The delegation from Belize met with Ilan Goldfajn, President of IDB, and discussed the IDB’s new institutional strategy supporting regional economic integration. Areas of integration opportunities underscored included the contemplated expansion of the Pacific Corridor Initiative to include Belize as an Atlantic/Caribbean Corridor and Southern Mexico access alternative.

“The topic was centered on regional integration, [and] they totally agreed that Belize now, not only becoming the main corridor to connect Central America to Mexico and the United States via road, but also the main distributor that can become to work as a regional integration for the Caribbean communities. Then, we can use our road infrastructures to connect Central America to North America …also our port, so that our port be more active, so that our port be modernized, to the point it can be automated, where it can be mobilized, a lot more goods that can serve as a regional hub,” said Dr.
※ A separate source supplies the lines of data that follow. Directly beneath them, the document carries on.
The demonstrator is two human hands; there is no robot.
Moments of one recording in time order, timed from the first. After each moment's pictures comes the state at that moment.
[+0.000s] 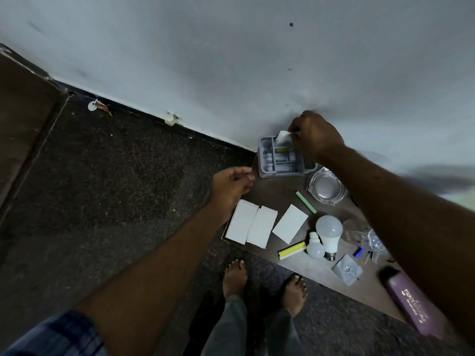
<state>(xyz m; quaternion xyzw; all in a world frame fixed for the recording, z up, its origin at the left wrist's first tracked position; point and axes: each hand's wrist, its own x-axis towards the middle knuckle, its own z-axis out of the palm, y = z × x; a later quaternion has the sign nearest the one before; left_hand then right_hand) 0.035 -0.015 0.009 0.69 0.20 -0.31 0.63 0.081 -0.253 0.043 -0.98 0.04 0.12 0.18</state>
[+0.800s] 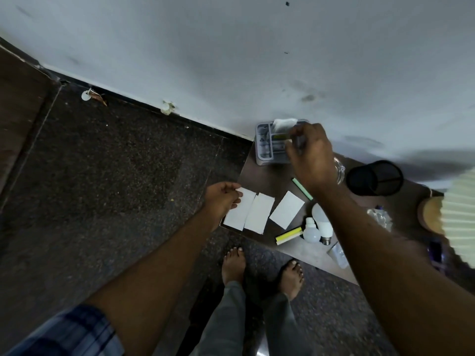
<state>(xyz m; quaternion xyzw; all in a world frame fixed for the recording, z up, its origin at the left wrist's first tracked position) -0.002 0.014 -0.023 0.72 0.26 -0.38 0.53 -0.003 -0.207 0.050 -0.92 0.19 -0.06 0.34</state>
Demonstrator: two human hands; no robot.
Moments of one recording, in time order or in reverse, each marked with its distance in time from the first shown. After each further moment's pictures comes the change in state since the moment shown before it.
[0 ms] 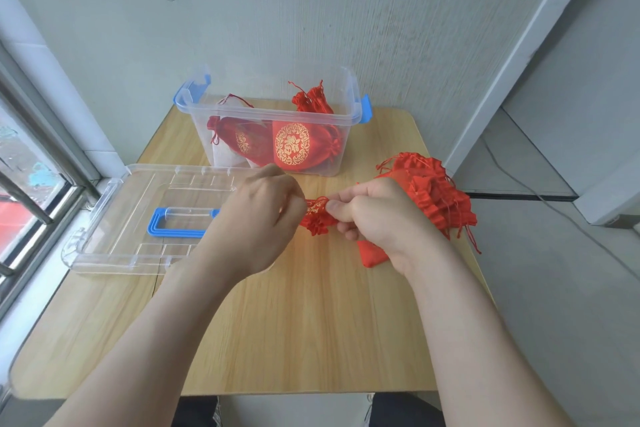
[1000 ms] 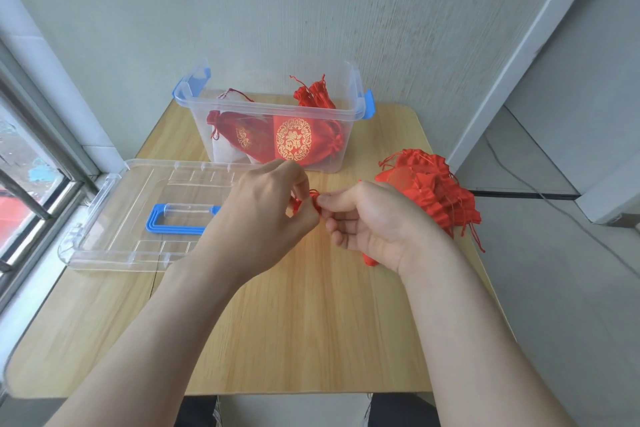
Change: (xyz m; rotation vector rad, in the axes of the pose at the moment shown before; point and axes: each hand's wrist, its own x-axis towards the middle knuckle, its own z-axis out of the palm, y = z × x) left_hand 0.000 0.003 0.003 0.023 0.131 0.118; right_hand 0.000 -0.006 0.009 0.382 -0.190 0.189
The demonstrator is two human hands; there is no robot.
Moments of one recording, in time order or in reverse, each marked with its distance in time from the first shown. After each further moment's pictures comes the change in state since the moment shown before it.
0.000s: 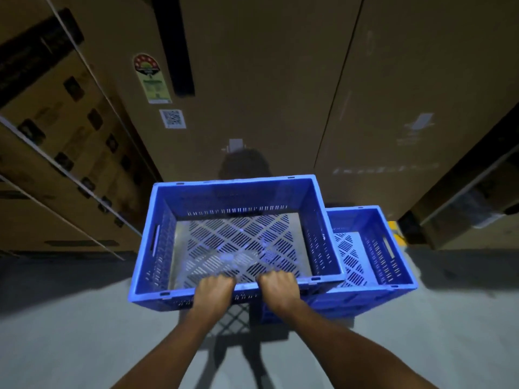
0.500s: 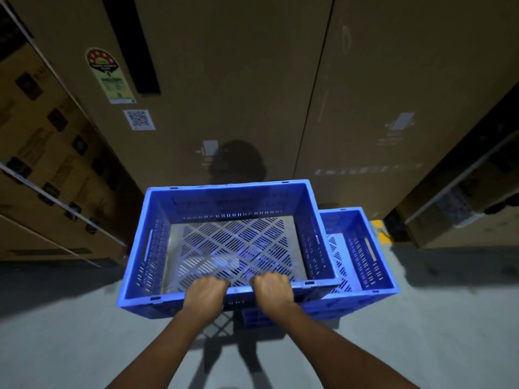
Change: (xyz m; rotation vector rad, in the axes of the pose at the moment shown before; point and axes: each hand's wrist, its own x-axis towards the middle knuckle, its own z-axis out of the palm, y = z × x) left_hand 0.039 0.038 -0.014 0.006 -0.030 0.082; right_hand 0.007 0.056 0.004 0.001 -0.021 0.055
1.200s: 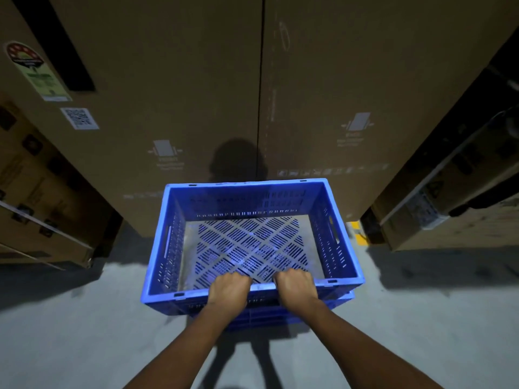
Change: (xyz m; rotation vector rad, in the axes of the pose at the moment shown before) left_hand 0.052 0.180 -0.049 -0.066 0.031 0.055; right_hand -0.040 0.188 0.004 -0.050 -0.040 0.082
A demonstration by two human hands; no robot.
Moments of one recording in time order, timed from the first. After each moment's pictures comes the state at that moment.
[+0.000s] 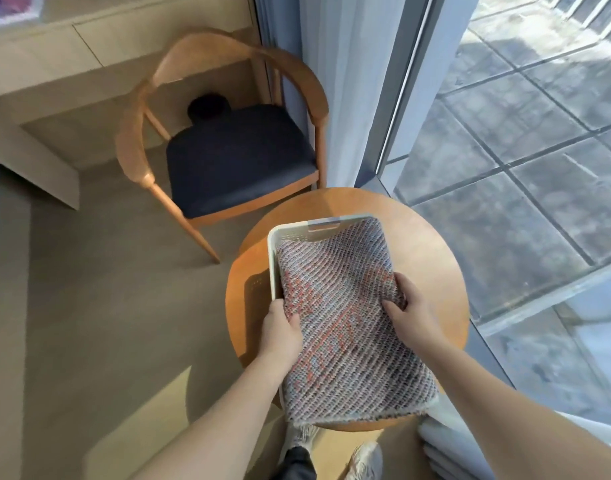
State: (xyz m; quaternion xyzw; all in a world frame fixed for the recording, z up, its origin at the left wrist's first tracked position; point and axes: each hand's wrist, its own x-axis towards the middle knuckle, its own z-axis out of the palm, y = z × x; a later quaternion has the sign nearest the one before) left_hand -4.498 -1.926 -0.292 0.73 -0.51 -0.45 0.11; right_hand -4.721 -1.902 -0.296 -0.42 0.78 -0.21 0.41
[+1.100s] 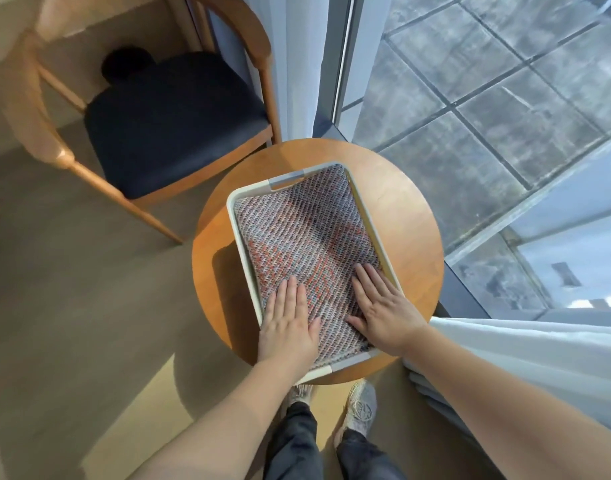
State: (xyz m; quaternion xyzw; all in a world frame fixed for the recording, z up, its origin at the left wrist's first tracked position) left_hand -4.502 -1.874 -0.353 0.50 -0.83 -0.19 -0.14; right_hand -4.708 -1.832 -0.355 -0.72 0.65 0.15 0.19
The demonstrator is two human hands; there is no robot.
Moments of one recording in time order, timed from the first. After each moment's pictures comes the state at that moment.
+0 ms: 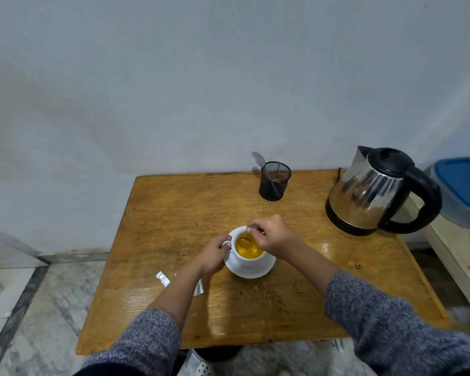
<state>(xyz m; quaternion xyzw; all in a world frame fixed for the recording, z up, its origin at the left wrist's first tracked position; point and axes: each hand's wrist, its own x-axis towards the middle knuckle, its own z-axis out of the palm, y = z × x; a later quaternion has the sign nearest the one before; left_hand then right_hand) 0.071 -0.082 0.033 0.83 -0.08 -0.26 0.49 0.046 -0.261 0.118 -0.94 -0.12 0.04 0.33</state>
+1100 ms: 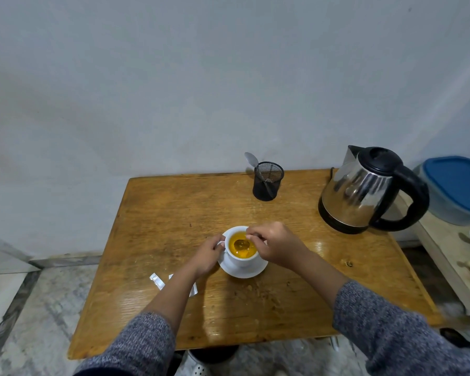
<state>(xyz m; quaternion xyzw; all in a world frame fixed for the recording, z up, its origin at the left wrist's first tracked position) 0.068 -0.085 0.029 0.83 -0.07 -0.23 0.50 0.029 -0.277 0.112 -0.92 -0.24 -0.09 0.29</state>
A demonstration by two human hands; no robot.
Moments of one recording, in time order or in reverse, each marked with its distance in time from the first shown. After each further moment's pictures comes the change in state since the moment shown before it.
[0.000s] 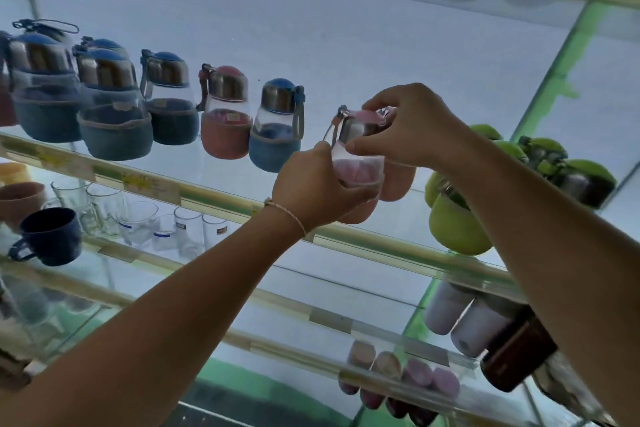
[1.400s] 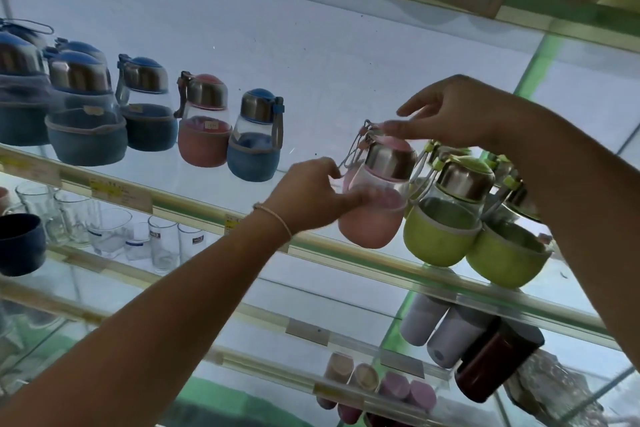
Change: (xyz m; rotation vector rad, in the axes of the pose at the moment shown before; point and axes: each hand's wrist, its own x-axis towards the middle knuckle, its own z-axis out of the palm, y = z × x) left_hand 0.011 0.020 0.008 -0.111 -0.218 -0.044; right_hand -0.001 0.028 -0.078 -0.139 -0.172 0.102
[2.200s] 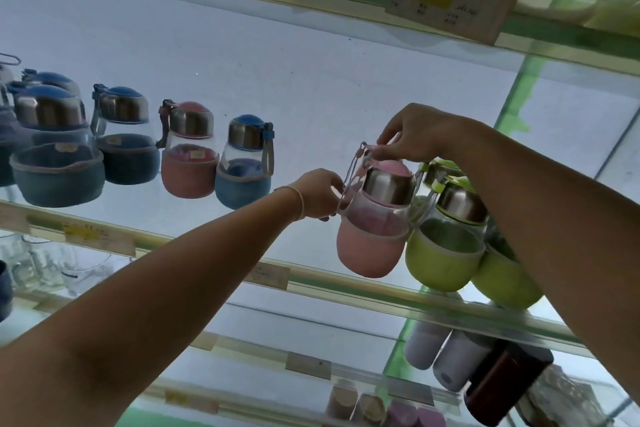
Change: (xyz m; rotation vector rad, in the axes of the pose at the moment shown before) left_hand 0.097 -0.031 0.023 -0.209 -0.326 -0.058; right_hand 0.077 0.017 0.024 -0.204 -0.057 0.039
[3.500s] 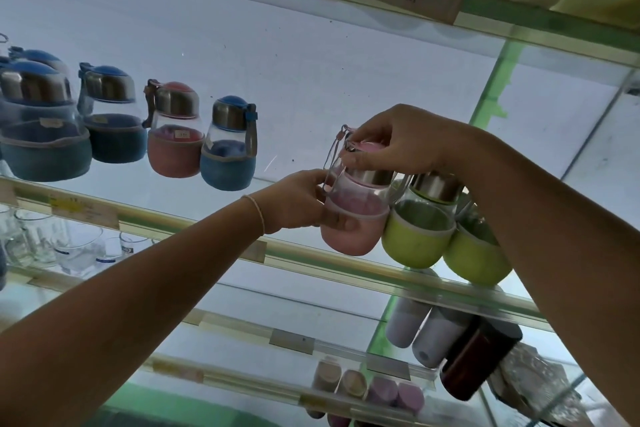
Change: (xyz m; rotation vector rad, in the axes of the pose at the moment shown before) left_hand -0.066 0.015 0.017 -0.282 -0.107 0.115; right_hand -0.064 -0.001 0.004 0.142 -0.027 -0.203
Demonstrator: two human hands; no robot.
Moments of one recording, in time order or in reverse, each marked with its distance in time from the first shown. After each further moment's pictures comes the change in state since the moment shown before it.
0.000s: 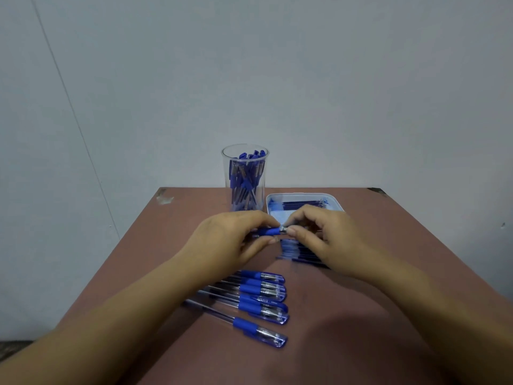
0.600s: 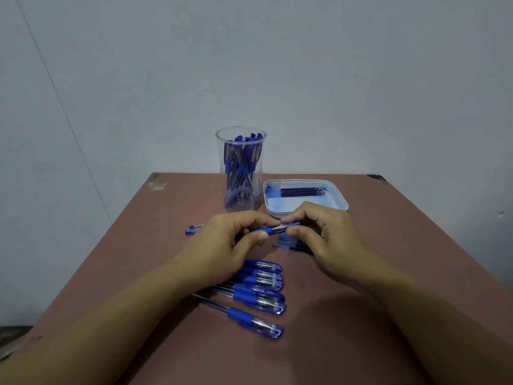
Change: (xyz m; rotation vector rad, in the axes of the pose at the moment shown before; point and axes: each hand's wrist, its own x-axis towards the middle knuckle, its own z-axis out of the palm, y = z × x) left_hand -0.014 -0.004 0.022 -0.446 -0.069 -0.207; right_hand -0.010 0.017 0.019 0.070 0.148 -0.042
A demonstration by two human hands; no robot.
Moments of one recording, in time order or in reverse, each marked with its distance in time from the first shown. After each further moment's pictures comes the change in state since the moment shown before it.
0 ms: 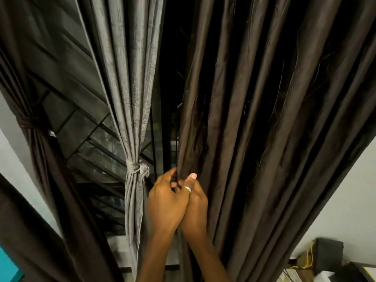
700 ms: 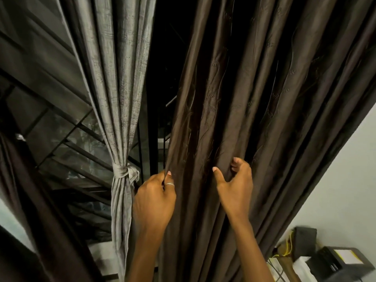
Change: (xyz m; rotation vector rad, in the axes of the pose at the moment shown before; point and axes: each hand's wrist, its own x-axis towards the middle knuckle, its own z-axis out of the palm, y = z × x) left_hand 0.029 -0.010 -0.002 0.165 0.085 0.156; right_hand 0.059 0.029 -0.084 -0.182 0.358 0.352
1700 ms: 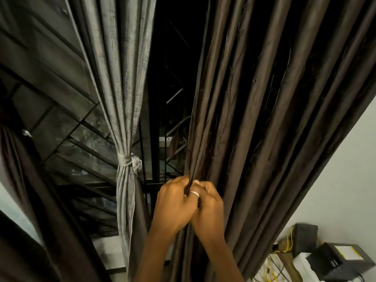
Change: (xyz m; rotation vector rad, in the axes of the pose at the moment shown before) left_hand -0.025 0.015 0.002 -0.168 -0.364 0.157; right_hand -0.082 -0.022 -0.001 0.085 -0.321 -0.280
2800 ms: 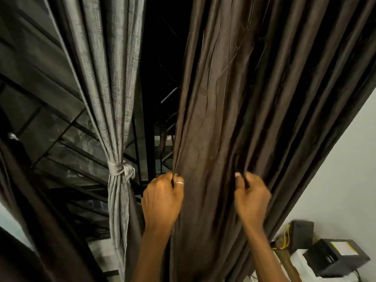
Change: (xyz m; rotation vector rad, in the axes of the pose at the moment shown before) left_hand 0.016 -0.001 0.003 0.210 0.237 -0.141; right_hand 0.043 0.065 -0.065 -0.250 0.427 0.204
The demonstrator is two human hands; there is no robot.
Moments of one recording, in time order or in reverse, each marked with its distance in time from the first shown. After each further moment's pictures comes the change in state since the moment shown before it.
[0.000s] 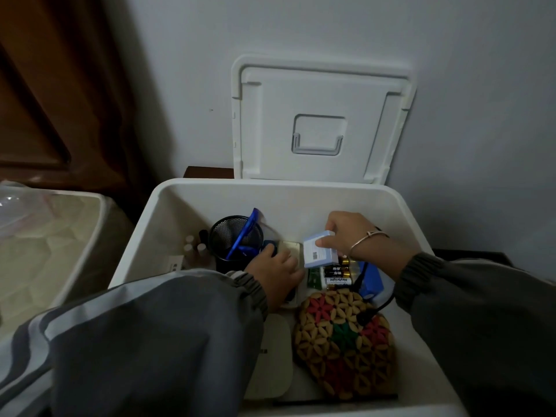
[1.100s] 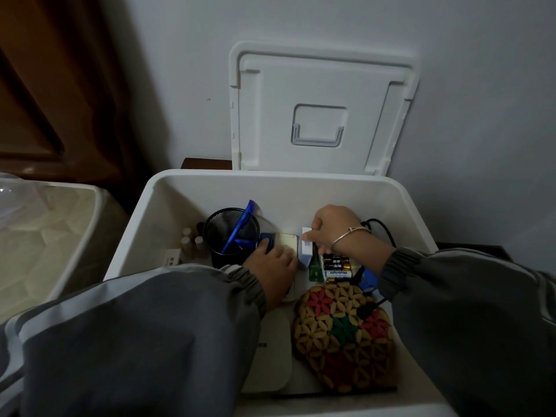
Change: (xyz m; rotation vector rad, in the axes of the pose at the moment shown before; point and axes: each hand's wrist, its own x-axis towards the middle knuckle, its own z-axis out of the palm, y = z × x) left_hand 0.001 0.002 0.001 -0.205 -0.087 -0.062; right_hand 0.006 -0.022 0.015 0.089 -0.015 0.028
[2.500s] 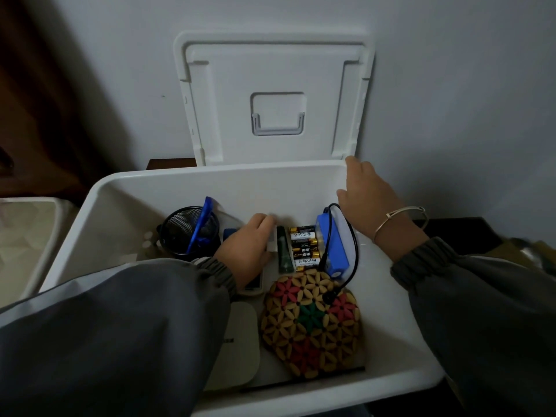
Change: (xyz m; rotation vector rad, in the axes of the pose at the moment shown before) left_hand 0.032 0.003 -0.002 -0.606 0.418 -0.140; right_hand -0.032 0.076 -0.047 -0.135 0.484 -0.052
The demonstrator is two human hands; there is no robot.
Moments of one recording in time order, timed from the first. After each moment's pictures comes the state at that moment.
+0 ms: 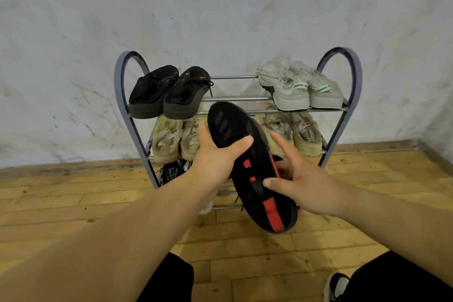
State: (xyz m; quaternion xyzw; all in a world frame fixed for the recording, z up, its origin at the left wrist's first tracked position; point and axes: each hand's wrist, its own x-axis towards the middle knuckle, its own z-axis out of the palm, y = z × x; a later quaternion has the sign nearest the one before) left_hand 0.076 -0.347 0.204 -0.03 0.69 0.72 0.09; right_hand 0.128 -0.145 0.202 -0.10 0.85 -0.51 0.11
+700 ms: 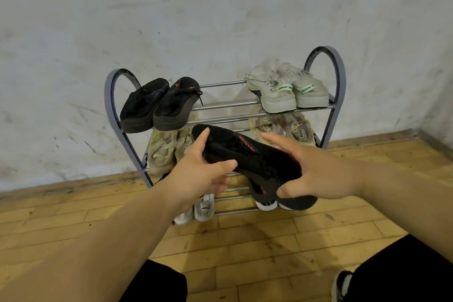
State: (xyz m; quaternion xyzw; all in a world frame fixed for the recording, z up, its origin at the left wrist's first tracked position) left_hand 0.084 -0.371 0.216 0.04 0.74 0.64 0.18; right_hand 0.124 -0.103 0.237 -0.15 0.91 -0.36 0.16
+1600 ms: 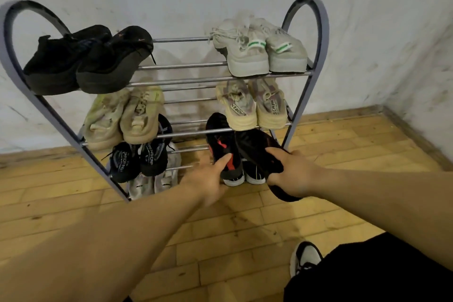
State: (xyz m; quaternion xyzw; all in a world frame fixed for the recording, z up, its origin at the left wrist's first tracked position) left_hand 0.031 -0.281 0.045 0.21 0.95 0.13 0.21; right_hand 0.087 -0.039 0.096 0.10 0.95 -0.22 0.22
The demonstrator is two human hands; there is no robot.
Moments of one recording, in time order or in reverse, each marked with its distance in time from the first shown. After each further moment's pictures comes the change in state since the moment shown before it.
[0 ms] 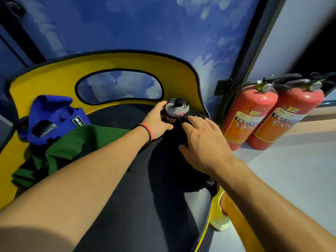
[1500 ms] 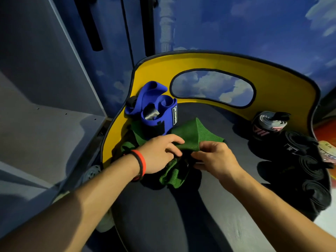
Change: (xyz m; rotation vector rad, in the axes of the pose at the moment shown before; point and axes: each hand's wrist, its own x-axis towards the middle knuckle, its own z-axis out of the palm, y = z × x) left_hand -0.191 -0.092 -0.189 0.084 -0.109 -0.158; right_hand 0.045 -0.200 0.046 1.271 -0.350 0.378
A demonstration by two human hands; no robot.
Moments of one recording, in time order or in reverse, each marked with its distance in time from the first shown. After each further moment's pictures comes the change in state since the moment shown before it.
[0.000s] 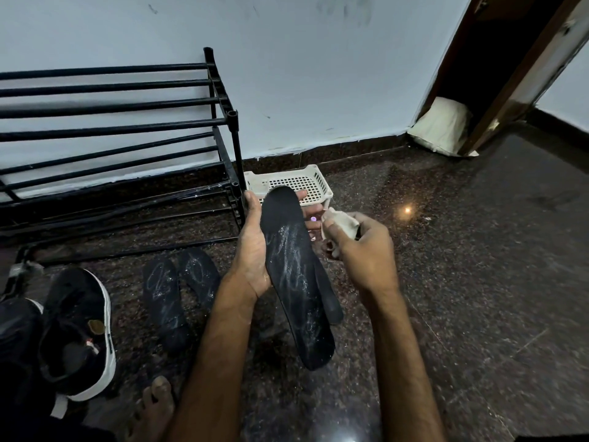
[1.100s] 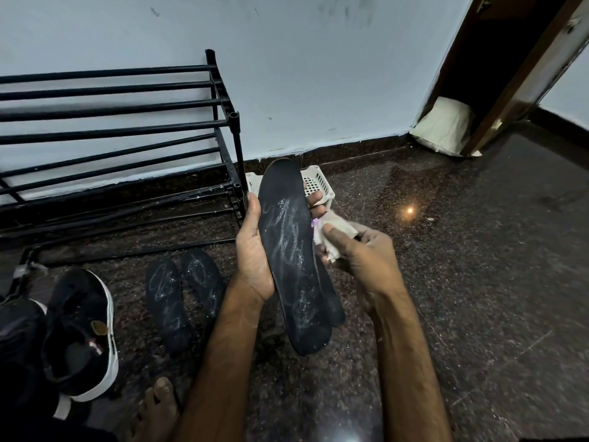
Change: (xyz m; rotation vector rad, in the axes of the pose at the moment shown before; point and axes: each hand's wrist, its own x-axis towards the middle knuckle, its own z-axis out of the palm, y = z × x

Martinez.

In another area of importance, the Central American Electric Interconnection System (SIEPAC) and renewable energy were discussed, to see the possibility of the country becoming a significant energy partner through SIEPAC, an interconnection project spanning six Central American countries.

Lastly, a discussion was held about the likelihood of monetizing carbon credits with IDB, serving the role of a market maker in this regard, as IDB has shown interest in the need to recognize Belize’s carbon credit as a natural capital asset.

During the two-day conference, the delegation met with Guatemala’s Minister of Public Finance, Jonathan Menkos, to discuss the formalization of the Jalacte Border in the Toledo District, along with enhancing the banking relationships between Belize and Guatemala, and streamlining the exportation of bananas to and through Guatemala to other Central American countries, including El Salvador.

“The Belizean market is small, so there [is] a lot of bananas that go to waste, and that’s not good for the productive sector because there [is] a lot of money that is being invested, in terms of producing the bananas. Therefore, when there are about 20% wasted bananas, that means there are 20% operational losses for the banana farmers. Hence, finding an opportunity to sell that 20% that wouldn’t qualify in the European market will alleviate some of the cashflow constraints that they have, and at the same time, help the country to generate more revenue and economic activities through the transportation of these bananas to the border,” Dr. Martinez added.

Note that the meeting of the Belize delegation was a constituency meeting, and the annual meeting will be held from March 6 to 10.